Plans to become a senior financial accountant should include acquiring a variety of experience in certain areas. You could become senior accountant in accounts receivable, accounts payable, or in the general ledger area. The key in getting into a senior role is to be able to learn and perform tasks so that you are able to train others. It is not uncommon for senior accountants to supervise staff accountants and clerical workers, making good communication skills a must.

If you have a four-year degree and some experience in accounting or bookkeeping, the next step is to prove that you can do senior-level work. Senior financial accountants know why they perform certain tasks and how those tasks relate to other accounting processes. They are aware of the theory behind the work and do not need to be trained on basic accounting processes. Senior financial accountants ask questions about their work to make sure they understand what they are doing and why.


Senior accountants usually perform work associated with financial audits, including special schedules and reconciliations. They may work directly with auditors and answer questions about financial processes and accounting issues, such as reasons for adjustments, discrepancies, account analysis, and reports. They have the experience to understand audit questions and respond to them in a professional manner, avoiding overly emotional responses or immature remarks. They may need to research issues or to get answers from staff personnel.

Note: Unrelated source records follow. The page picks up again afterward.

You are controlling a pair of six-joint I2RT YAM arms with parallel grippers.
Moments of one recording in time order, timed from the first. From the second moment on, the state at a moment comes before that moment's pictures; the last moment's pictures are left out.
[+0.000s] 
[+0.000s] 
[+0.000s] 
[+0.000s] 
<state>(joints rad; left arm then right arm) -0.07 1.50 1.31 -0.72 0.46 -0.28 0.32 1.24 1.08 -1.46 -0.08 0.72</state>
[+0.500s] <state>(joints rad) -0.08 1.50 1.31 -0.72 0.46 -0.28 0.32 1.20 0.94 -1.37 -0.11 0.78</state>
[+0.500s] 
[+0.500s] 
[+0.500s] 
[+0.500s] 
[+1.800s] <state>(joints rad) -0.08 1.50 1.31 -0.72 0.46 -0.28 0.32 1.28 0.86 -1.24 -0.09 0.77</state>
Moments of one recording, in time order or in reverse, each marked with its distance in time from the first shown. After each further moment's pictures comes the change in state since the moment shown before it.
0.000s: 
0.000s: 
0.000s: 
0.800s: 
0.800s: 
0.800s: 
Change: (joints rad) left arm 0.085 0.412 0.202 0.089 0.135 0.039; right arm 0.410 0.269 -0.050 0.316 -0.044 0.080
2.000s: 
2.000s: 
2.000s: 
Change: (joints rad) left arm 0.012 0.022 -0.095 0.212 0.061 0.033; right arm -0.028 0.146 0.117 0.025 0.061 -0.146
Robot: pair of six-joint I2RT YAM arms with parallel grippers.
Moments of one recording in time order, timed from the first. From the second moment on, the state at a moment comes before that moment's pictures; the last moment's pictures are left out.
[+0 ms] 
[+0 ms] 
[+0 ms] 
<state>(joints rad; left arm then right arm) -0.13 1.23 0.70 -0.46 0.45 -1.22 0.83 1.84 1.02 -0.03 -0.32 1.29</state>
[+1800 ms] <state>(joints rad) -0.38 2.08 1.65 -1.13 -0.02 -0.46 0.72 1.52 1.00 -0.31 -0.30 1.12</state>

If you are serious about becoming a senior accountant, you should look for challenges at work and ask questions to really learn the processes thoroughly. You should become familiar with the general ledger and how it works in generating computerized reports. The closer you are to generating financial reports, the better your chances to become a senior financial accountant. If you are working in accounts receivable, for example, learn how the accounts receivable transactions affect the general ledger. There are many ways to gain a senior position, and the combination of education and experience provides many with the path to this job.